##### DATA SHOWN #####

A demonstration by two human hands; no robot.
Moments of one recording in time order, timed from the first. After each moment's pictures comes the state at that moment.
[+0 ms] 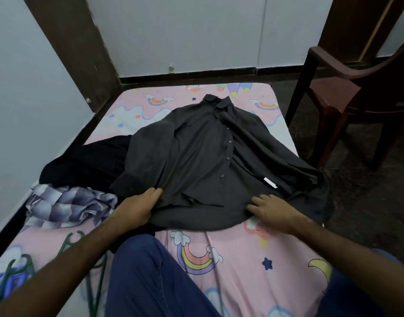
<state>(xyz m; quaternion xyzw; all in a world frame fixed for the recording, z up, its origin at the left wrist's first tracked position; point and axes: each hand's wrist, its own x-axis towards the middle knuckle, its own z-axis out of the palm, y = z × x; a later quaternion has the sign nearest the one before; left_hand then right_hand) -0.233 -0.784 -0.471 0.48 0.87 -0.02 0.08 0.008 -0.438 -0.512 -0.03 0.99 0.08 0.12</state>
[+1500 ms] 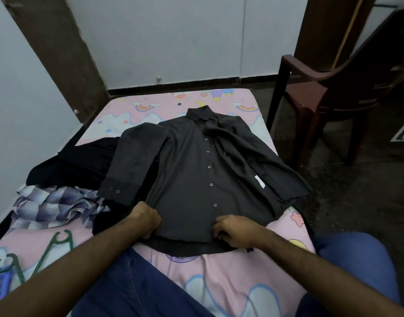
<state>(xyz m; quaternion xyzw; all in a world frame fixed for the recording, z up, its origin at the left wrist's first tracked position) -0.157 -0.737 -0.470 0.49 0.71 -0.48 0.15 0.033 -0.527 -0.527 -0.04 0.97 -0.20 0.11</state>
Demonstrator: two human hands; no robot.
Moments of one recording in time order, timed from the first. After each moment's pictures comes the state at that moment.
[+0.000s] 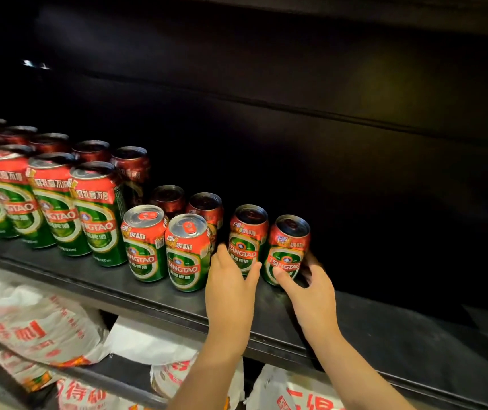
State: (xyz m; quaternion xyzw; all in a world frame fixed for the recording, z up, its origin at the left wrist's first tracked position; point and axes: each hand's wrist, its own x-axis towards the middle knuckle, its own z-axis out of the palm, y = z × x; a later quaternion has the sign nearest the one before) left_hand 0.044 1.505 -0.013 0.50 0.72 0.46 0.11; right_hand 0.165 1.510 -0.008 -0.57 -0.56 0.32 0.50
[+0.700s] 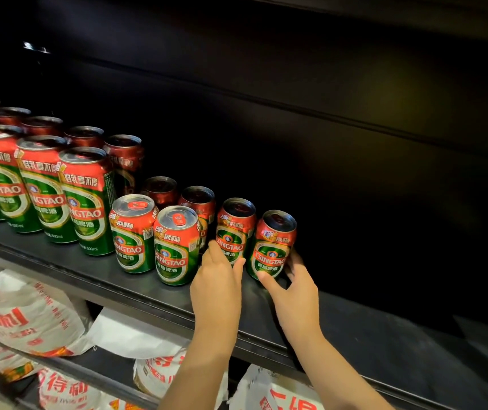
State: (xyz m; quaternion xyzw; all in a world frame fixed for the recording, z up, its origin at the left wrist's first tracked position) left_hand 0.048 1.502 -0.006 0.51 0.78 0.35 0.04; right_hand 0.163 1.517 -0.019 -0.59 -0.61 0.28 0.45
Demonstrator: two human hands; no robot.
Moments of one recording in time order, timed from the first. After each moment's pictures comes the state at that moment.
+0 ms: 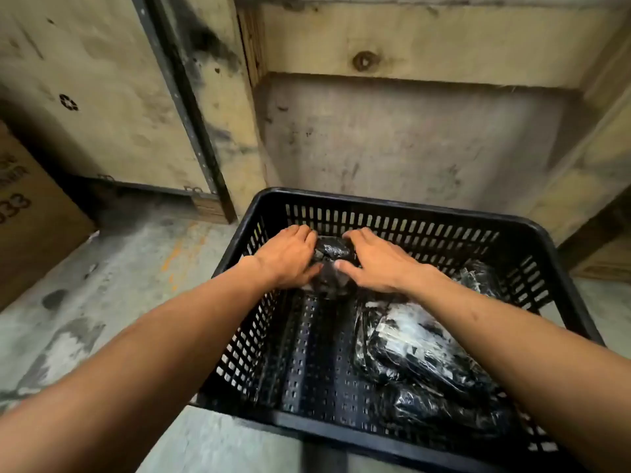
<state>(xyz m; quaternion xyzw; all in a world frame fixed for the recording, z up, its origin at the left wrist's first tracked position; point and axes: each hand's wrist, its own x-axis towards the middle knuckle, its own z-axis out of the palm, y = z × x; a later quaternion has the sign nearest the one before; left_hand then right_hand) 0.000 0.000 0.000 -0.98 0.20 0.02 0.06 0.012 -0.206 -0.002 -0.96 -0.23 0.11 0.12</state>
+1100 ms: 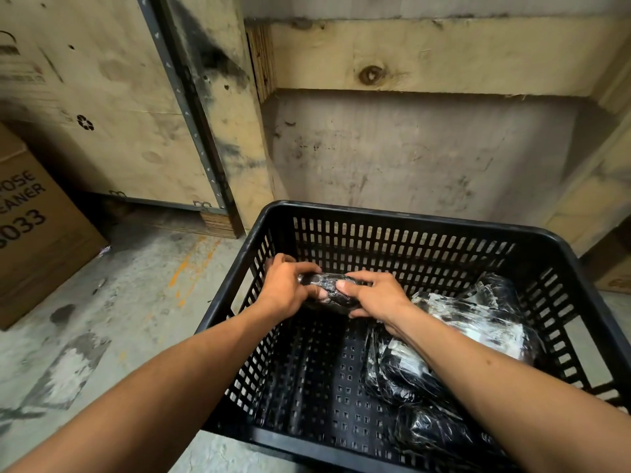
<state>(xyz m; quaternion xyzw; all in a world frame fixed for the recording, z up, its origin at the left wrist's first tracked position) -0.024 0.009 -0.037 -0.94 -0.05 0.05 -0.33 -0.006 -0.184 -0.057 -0.76 0.10 0.21 0.61</state>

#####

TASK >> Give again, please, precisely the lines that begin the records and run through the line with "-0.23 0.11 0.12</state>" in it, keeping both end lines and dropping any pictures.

TASK ANSWER >>
A demonstration by two human hands; no robot.
Moments of one recording in time order, timed from the first. After each moment's pictures comes the state at that moment.
[+0 ms] 
<state>(xyz m; quaternion xyzw; all in a world frame fixed for the recording, z up, its origin at the left wrist's first tracked position; point and axes: each hand's wrist, its own x-axis towards the middle knuckle, its own z-axis out of the palm, y = z × x; a later quaternion has the sign nearest the one before; left_hand then right_hand) -0.233 -0.784 -0.471 0.48 0.87 -0.02 0.08 0.008 -0.438 -0.512 -0.03 0.99 0.08 0.12</state>
[+1500 ms] 
<state>(xyz m; quaternion xyzw; all in a world frame fixed for the recording, z up, its origin at the left wrist's first tracked position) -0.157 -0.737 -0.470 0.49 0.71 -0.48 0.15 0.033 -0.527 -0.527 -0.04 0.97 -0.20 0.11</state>
Demonstrator: two human hands; no robot.
Moments of one recording in time order, timed from the first. After each moment's pictures comes the state at that moment.
[+0.000s] 
State: (xyz m; quaternion xyzw; all in a world frame fixed for the recording, z up, its origin at the left wrist's first tracked position; point and axes: each hand's wrist, its own x-axis towards the middle knuckle, its own z-axis out of the palm, y = z × x; a later quaternion has the sign nearest the one before) left_hand 0.044 1.505 -0.013 0.50 0.72 0.46 0.11; right_hand 0.165 1.510 -0.008 -0.57 -0.56 0.32 0.50
[+0.700s] 
State: (xyz m; quaternion xyzw; all in a world frame fixed for the recording, z up, its origin at the left wrist's first tracked position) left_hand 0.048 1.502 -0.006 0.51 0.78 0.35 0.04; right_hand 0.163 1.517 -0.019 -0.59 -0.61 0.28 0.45
Demonstrator: two human hands; no robot.
Moments of one recording in time order, timed from the first. After each moment's pictures comes the state at that moment.
+0 ms: 
<state>(xyz m; quaternion xyzw; all in a world frame fixed for the recording, z up, its origin at the left wrist's first tracked position; point and axes: each hand's wrist, its own x-axis towards the middle knuckle, its own z-axis out of the palm, y = z × x; a later quaternion has the sign nearest the one before; left_hand then right_hand) 0.000 0.000 0.000 -0.98 0.20 0.02 0.06 0.012 -0.206 -0.002 -0.96 -0.23 0.11 0.12</state>

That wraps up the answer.